- [TASK BRIEF] Pictures are to be omitted. Output only the lines from the one containing "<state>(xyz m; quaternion" through the end of the data, word for word.
GIVEN INFORMATION Start Marker
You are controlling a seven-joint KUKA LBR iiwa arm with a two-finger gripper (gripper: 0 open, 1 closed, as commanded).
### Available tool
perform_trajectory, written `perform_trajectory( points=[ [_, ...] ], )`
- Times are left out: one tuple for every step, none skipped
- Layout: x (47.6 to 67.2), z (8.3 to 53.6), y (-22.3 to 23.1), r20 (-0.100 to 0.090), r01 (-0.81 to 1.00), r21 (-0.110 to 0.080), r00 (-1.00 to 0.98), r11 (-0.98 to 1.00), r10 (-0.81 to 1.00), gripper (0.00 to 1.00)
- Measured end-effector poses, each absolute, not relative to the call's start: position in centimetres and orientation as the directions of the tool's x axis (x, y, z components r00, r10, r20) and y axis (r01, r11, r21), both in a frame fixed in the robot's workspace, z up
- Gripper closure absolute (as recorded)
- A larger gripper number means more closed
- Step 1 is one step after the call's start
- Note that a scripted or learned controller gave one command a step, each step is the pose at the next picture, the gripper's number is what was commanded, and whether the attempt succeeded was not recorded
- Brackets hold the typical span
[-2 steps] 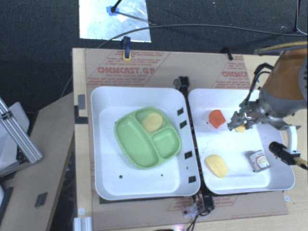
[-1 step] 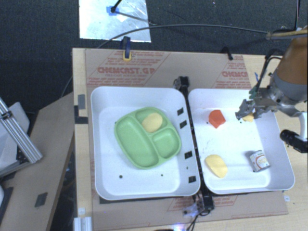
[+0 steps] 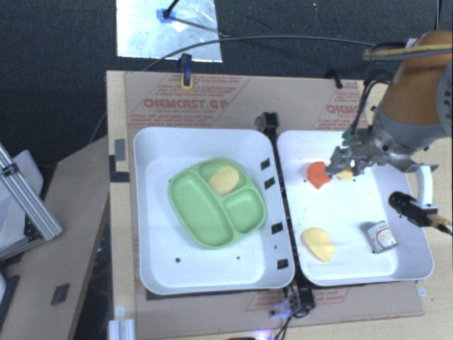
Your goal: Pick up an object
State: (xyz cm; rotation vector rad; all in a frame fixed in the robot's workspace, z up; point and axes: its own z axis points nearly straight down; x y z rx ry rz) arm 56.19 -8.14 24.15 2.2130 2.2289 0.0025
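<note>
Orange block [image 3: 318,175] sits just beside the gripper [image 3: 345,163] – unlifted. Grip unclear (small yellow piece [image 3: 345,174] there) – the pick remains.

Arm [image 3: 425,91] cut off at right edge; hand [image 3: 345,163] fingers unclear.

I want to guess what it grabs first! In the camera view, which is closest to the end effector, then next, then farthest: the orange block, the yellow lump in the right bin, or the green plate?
From the end effector:
1. Orange block, just left of it.
2. Yellow lump, nearer the right bin's front.
3. Green divided plate, left bin.
</note>
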Motion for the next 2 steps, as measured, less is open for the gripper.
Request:
perform_trajectory(
  points=[
    [55.8, 23.0, -3.2, 0.0, 1.0, 0.001, -0.007, 0.007, 1.0, 1.0],
    [55.9, 23.8, 2.0, 0.001, 1.0, 0.002, -0.008, 0.008, 1.0, 1.0]
  ],
)
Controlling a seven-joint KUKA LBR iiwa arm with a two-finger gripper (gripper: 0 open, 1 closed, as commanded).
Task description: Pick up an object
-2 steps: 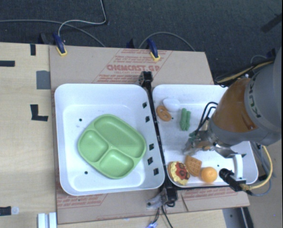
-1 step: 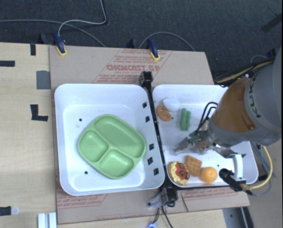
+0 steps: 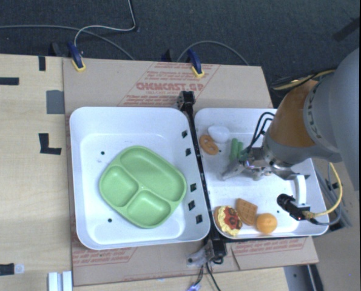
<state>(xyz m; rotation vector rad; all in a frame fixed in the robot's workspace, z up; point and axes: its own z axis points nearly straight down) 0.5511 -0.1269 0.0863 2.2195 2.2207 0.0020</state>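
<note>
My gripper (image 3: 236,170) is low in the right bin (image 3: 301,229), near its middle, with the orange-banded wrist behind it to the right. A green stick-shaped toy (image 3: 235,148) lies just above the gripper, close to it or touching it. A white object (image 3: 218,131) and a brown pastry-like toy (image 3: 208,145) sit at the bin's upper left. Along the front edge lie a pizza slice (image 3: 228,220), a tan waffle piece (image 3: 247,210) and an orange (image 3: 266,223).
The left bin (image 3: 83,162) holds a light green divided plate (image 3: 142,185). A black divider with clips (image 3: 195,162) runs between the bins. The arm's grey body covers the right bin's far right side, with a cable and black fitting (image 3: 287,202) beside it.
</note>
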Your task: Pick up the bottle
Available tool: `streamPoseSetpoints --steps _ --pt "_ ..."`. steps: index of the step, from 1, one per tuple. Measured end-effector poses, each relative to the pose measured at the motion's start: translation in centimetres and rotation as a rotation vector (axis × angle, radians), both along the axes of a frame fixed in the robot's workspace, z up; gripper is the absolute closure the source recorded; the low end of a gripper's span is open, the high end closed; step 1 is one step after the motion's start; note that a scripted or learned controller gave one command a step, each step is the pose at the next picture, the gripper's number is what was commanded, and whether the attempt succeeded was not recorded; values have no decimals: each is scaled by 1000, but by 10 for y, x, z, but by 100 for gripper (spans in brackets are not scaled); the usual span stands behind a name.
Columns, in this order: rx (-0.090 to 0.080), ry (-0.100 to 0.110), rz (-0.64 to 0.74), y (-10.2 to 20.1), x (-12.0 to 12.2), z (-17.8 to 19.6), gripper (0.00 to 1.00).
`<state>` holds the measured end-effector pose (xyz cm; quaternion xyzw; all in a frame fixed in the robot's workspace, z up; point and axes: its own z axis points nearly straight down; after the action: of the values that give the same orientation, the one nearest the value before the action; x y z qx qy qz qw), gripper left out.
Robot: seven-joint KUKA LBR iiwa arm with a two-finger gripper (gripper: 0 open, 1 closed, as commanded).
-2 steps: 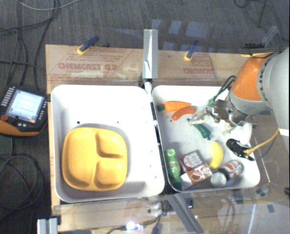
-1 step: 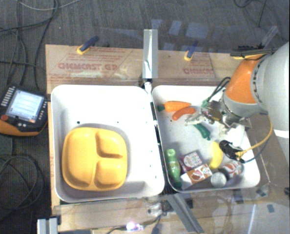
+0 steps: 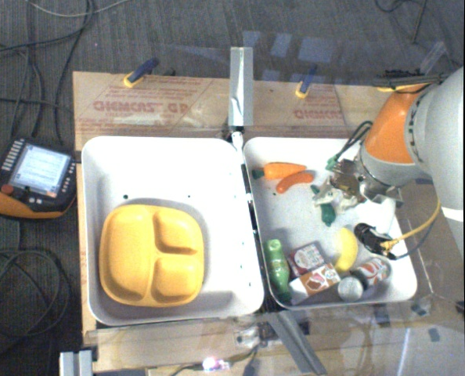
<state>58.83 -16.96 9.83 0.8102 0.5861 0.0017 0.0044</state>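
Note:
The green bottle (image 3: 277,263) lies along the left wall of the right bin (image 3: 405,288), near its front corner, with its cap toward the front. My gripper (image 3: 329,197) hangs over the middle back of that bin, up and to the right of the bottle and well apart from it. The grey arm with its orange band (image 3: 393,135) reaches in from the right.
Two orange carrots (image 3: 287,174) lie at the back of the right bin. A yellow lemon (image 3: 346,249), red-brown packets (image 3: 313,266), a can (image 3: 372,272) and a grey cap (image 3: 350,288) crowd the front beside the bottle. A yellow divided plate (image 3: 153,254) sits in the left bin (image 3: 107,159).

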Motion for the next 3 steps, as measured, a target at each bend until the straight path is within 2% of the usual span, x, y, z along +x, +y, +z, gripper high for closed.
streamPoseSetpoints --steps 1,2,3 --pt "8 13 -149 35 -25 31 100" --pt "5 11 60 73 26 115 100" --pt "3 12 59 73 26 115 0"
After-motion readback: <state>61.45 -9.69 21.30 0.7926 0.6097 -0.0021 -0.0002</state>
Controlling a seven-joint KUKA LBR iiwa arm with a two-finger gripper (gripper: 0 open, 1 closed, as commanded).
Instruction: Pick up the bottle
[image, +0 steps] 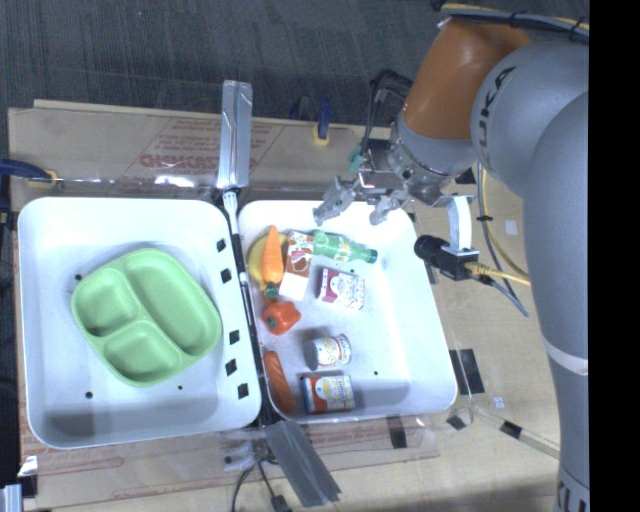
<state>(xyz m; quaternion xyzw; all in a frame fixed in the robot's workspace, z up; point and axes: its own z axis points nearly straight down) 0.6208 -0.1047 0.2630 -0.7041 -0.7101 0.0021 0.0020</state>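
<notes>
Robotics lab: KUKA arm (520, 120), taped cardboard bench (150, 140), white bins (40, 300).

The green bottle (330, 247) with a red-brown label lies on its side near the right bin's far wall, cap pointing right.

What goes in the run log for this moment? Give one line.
pincer: open, above right bin's far edge | bottle: lying in right bin, not grasped | left bin: green tray

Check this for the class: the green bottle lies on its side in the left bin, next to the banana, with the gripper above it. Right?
Not quite. The camera view shows the green bottle lying in the right bin, not the left. It is on its side near the banana, with the gripper just above.
</notes>
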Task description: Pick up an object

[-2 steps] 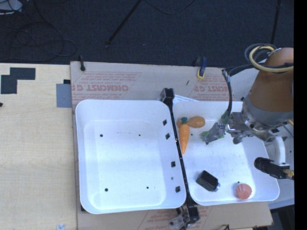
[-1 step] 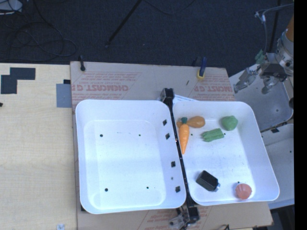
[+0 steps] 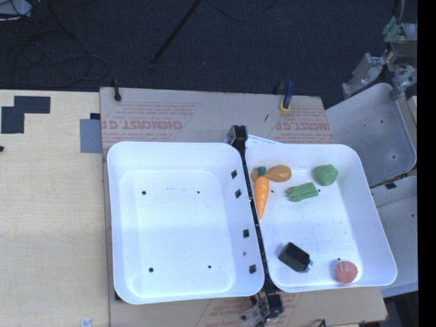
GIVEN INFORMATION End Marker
- [FINISHED TASK]
<state>(xyz m; quaternion xyzw; all in a frame fixed in the robot's workspace, z up; point and axes: its own z axis points nearly straight down) 0.6208 -0.1047 0.2630 -0.7041 -0.7101 0.0021 0.0020</state>
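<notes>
Robotics lab: KUKA arm (520, 120), taped cardboard bench (150, 140), white bins (40, 300).

The green bottle (330, 247) with a red-brown label lies on its side near the right bin's far wall, cap pointing right.

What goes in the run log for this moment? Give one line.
pincer: open, above right bin's far edge | bottle: lying in right bin, not grasped | left bin: green tray

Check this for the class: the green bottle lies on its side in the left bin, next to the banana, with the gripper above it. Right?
Not quite. The camera view shows the green bottle lying in the right bin, not the left. It is on its side near the banana, with the gripper just above.
</notes>
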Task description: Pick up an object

[-2 steps] 
[-1 step] 
[+0 steps] 

No other output is needed; the exercise is complete.